Deni mengangkat alisnya. Dipasangnya telinga baik-baik: “Apa katamu, Dono? Laki-lakikah!?” Deni menginginkan seorang anak laki-laki tumbuh dan lahir dari rahim istrinya. Terbaca semburat kegembiraan itu pada air mukanya.
“Laki-laki,” tegas Dono.
Deni melonjak-lonjak sambil bernyanyi; nang ning nung …
“Masih ada satu kelapa muda lagi yang belum kaucicipi airnya. Aih,” Dono mengambil kelapa itu dan diberikannya pada Deni.
Deni menghentikan aksinya. Mulutnya pun terdiam. Diliriknya Dono. Diteguknya air kelapa muda itu seteguk seperti yang dilakukannya pada kelapa pertama. Hanya seteguk. Ia cicip rasa airnya. Sorot mata Deni menyala. “Laki-laki,” teriaknya.
“Belum tentu,” kata Dono pura-pura tak percaya.
“Laki-laki, Dono.” kata Deni
Dono menggeleng, “Belum tentu!”
“Rasalah air kelapa ini. Terasa tak manis,” kata Deni.
Dono tak ambil waktu lama. Disambarnya kelapa muda masih penuh air itu dari tangan Deni. Rasa hausnya belum benar-benar hilang. Secepat kilat ia minum air kelapa itu sampai habis. Puas rasanya.
Dono bersendawa. Rasa hausnya terobati sudah. Telah ia habiskan air kelapa segar dua butir. Kenyang perutnya tak terkira-kira.

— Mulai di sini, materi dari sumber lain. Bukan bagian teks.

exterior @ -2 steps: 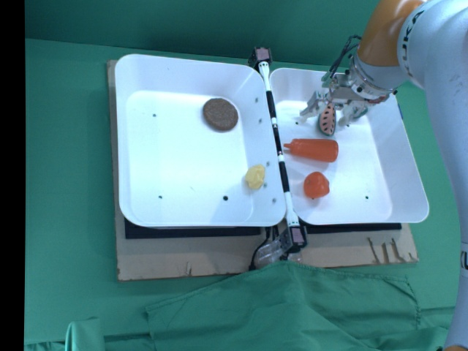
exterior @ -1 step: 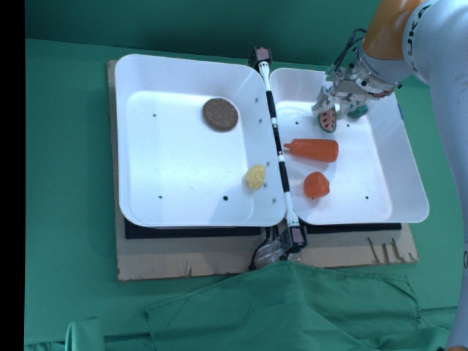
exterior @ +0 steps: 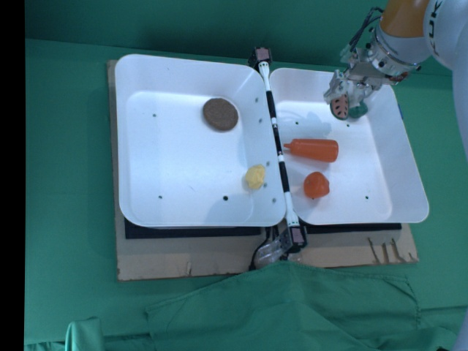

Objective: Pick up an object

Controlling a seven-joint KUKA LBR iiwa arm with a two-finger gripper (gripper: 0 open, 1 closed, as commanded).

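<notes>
Reaching in from upper right, arm angled down over right bin, jaws gripping watermelon slice.

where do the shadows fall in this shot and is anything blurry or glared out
In the camera view the light is soft and even: a faint shadow lies on the right bin floor just left of the gripper, and small shadows hug the orange bottle and brown disc. No strong glare on the left bin; focus is slightly soft all over.
</notes>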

“Laki-laki, bukan?” Deni menunggu komentar Dono.
Dono menarik napas dan tersenyum
“Bagaimana? Laki-lakikah anakku itu, Dono?” tanya Deni disertai sorot mata lugunya.

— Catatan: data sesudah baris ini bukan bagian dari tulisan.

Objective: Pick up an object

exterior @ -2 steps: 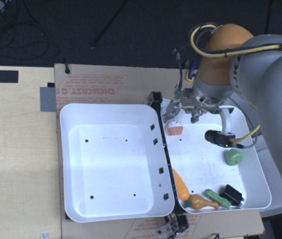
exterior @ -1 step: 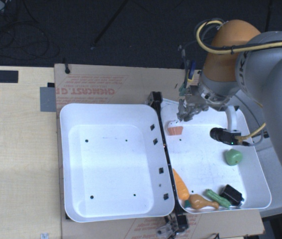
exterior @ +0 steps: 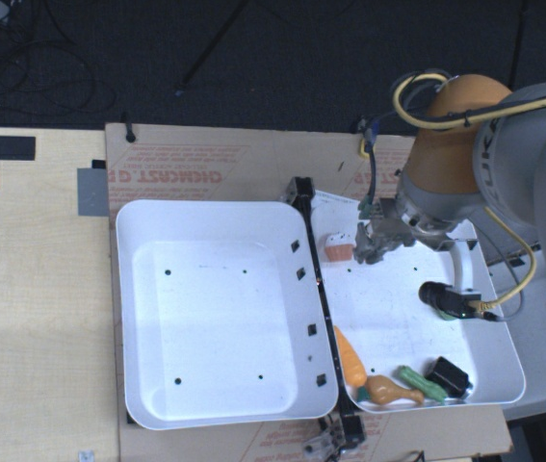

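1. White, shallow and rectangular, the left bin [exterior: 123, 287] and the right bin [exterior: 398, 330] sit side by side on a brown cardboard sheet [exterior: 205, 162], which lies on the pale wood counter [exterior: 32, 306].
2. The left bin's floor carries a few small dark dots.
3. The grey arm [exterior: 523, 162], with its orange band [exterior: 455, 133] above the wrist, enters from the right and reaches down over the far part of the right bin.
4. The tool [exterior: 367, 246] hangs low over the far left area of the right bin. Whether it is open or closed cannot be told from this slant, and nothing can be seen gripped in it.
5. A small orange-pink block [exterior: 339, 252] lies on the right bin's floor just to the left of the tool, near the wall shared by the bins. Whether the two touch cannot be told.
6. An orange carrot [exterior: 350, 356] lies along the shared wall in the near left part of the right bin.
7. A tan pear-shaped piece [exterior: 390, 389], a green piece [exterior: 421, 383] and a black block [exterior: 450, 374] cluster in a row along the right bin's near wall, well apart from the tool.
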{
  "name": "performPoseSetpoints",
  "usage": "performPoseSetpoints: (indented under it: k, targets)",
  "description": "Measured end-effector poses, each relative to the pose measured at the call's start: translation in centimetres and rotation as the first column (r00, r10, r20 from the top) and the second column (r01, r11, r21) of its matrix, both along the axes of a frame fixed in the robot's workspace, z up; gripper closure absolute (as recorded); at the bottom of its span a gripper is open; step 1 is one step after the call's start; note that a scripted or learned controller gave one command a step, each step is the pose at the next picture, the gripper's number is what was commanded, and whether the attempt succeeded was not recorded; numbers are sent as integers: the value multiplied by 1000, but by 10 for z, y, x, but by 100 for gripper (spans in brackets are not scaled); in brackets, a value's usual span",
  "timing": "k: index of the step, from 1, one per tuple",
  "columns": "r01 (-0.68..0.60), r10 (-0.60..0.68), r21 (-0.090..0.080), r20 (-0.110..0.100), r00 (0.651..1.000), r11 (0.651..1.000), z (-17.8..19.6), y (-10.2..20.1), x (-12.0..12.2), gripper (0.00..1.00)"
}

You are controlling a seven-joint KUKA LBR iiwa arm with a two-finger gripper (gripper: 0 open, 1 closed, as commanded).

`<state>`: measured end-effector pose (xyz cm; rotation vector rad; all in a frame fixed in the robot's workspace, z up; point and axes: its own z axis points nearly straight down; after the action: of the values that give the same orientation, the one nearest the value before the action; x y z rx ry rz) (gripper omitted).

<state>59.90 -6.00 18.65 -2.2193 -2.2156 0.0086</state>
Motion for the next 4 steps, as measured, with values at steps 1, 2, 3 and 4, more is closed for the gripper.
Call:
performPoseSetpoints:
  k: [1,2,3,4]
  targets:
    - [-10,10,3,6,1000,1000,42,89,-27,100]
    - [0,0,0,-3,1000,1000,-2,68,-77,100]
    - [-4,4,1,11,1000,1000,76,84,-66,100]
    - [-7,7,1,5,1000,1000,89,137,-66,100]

Dono mengangguk; “Ya, laki-laki!”
Deni berteriak senang. “Marilah sejenak kita rayakan kehadirannya, Dono!”
Sorot mata Dono menyatakan setuju. Maka, tanpa dikomando, Deni menyambar parangnya. Melubangi dua butir kelapa sisanya. Ditebasnya satu persatu kelapa muda yang sudah tak berair itu hingga terbelah dua. Mereka memakan isi kelapa muda itu sambil bercerita bahwa sudah lama sebenarnya Deni menginginkan seorang anak laki-laki. Istrinya pasti gembira mendengar si jabang bayi dalam rahimnya itu berjenis kelamin laki-laki. Aih, senangnya.

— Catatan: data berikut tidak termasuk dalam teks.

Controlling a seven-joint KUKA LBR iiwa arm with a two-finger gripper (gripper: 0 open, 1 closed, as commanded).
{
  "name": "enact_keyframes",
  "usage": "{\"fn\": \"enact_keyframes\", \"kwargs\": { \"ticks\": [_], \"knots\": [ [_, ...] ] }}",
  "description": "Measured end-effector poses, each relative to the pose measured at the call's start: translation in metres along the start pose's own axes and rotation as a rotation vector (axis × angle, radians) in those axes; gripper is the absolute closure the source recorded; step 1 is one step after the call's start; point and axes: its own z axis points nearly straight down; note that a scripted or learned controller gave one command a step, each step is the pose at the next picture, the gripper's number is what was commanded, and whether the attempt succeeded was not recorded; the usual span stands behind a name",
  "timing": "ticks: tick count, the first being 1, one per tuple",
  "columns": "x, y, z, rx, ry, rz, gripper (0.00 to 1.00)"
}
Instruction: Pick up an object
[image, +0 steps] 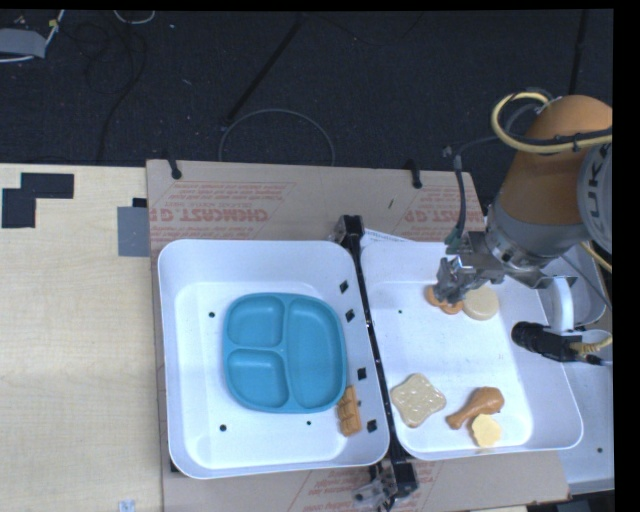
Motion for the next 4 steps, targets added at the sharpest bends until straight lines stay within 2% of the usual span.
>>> {"fn": "enact_keyframes", "kwargs": {
  "ticks": [1, 3, 4],
  "knots": [
    [0.057, -0.011, 0.011, 0.002, 0.0, 0.0, 1.0],
    [0.149, -0.029, 0.024, 0.002, -0.001, 0.0, 1.0],
    [0.19, -0.037, 0.019, 0.0, -0.002, 0.0, 1.0]
  ]
}}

“Puas hatiku, Dono. Anakku laki-laki. Lama sekali kami menunggu kehadirannya!” kata Deni dengan sinar mata takjub menatap Dono.
Dono diam sambil menelan ludah. Seperti tengah memecahkan suatu masalah berat, ia menatap juga ke arah Deni dengan sorot mata iba. Aih, Sahabatku. Dasar engkau lebih bodoh dariku. Tidak pula engkau mau belajar dari pengalamanmu. Begitu mudahnya engkau percaya padaku. Padahal telah berkali-kali aku menipumu. Dasar bodoh, umpat Dono dalam hati lalu tersenyum lirih menatap Deni berangkat pulang sambil bersiul-siul riang tanpa membawa kelapa sebutir pun. Kasihan Deni kena tipu lagi.